Unfortunately, this supportiveness — often dubbed “empathy” — has a way of backfiring as women gain power. When an individual woman chooses a different path in an eroding patriarchal culture, she risks being shunned for placing her individuality above group support. Woman may choose out of fear or bitterness to police gender boundaries rather than risk new competitive roles. They may choose to ostracize women who break the mold.
“You can only be jealous of someone who has something you think you ought to have yourself.” — Margaret Atwood, The Handmaid’s Tale
How must Jill Biden have felt when Kamala Harris, a self-made woman who didn’t ride the coattails of her husband, was chosen to be her husband’s running mate?

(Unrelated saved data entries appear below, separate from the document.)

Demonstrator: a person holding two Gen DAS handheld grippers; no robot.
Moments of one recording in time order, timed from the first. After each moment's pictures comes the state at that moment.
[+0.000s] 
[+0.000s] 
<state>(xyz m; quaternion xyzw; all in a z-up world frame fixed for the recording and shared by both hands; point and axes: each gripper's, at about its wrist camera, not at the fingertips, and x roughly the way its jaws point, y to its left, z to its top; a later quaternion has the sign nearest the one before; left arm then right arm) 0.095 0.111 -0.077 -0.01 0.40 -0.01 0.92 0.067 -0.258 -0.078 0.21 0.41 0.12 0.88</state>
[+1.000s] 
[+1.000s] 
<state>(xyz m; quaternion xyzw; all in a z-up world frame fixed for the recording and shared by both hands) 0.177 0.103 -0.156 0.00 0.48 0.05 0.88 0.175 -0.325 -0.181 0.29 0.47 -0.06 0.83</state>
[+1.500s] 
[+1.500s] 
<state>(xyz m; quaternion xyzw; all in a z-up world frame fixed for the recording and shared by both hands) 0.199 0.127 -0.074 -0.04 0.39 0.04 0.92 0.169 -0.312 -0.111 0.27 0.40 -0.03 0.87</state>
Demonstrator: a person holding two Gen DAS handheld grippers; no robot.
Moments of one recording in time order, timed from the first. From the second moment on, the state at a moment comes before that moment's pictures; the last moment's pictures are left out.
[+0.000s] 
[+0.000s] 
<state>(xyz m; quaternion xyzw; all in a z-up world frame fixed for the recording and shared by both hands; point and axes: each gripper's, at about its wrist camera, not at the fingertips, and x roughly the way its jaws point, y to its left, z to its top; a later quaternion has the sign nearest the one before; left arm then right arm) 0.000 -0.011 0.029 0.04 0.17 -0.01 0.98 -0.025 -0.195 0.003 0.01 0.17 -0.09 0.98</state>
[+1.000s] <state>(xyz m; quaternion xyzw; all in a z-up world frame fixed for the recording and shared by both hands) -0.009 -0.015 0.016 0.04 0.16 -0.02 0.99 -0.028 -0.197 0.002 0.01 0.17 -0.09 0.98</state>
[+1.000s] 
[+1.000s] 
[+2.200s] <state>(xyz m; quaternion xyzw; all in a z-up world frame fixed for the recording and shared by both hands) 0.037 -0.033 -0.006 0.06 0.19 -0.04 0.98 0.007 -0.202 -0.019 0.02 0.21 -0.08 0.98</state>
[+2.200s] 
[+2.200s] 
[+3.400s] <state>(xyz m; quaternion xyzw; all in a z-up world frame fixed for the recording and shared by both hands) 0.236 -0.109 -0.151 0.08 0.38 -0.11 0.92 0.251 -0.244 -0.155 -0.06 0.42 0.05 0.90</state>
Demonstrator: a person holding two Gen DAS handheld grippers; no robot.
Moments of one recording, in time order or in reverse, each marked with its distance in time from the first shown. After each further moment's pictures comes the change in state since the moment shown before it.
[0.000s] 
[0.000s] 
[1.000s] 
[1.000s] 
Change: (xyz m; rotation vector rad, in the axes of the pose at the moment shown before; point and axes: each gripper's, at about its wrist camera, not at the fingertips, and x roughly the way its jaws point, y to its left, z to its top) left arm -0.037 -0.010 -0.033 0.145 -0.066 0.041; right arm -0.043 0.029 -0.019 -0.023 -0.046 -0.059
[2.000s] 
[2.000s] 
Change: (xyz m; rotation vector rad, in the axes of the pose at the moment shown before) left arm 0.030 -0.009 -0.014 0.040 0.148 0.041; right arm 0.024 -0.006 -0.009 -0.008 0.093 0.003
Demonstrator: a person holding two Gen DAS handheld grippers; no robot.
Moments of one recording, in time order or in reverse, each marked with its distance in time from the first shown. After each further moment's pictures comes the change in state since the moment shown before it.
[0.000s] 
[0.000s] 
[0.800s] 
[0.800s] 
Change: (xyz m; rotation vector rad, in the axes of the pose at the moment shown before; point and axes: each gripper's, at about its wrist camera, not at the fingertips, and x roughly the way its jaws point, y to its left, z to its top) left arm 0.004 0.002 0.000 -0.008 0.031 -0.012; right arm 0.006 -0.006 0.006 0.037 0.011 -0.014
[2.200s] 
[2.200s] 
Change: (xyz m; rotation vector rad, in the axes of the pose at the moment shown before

Despite maintaining her professional life as First Lady, it’s possible that she’s having trouble relinquishing indirect strategies for influence that made more sense decades ago.
This is a choice, not an evolutionary development. As former Secretary of State Madeleine Albright noted in the epigraph above, women make conscious decisions to support or undermine other women. Women decide whether and how they are going to build careers, even in highly patriarchal settings, and they do it while married with children. Women around Jill Biden’s age or a generation older, such as Ruth Bader Ginsburg, Nancy Pelosi, Shirley Chisholm, Bella Abzug, Sandra Day O’Connor, Geraldine Ferraro, Barbara Jordan, Elizabeth Warren, Jean Kirkpatrick, and yes, even Phyllis Schlafly, chose to build their own professional and political careers without dynastic influence. They all had children and raised families and yet gained great power despite cultural and structural constraints.
If I were going to explore Harris’ political regression during her time as Vice President, my research-nose tells me to start by focusing on the role of Jill Biden. Repression and jealousy are powerful forces. One double-bind in particular stands out to me: Harris has spoken about how difficult it was for her to demonstrate that she was staying in the background and being a loyal soldier to Joe Biden. Nevertheless, Joe Biden assigned her the border crisis, a hot-button issue that requires great authority to address. This was a no-win situation for Harris and may have been designed to humiliate. Perhaps Jill Biden had some influence regarding this assignment. Women may be discouraged from assertive behavior in more patriarchal cultures, but backhanded attacks are allowed, maybe even encouraged sometimes.
Now that Harris’s public image is no longer subject to Biden’s Oval Office and background pillow talk, she can truly show who she is. She has the opportunity to tear down gender stereotypes in politics and make it more comfortable for American women and girls to ask for what they want, not backstab each other. If elected, she could become the role model for the next generation of American female leadership.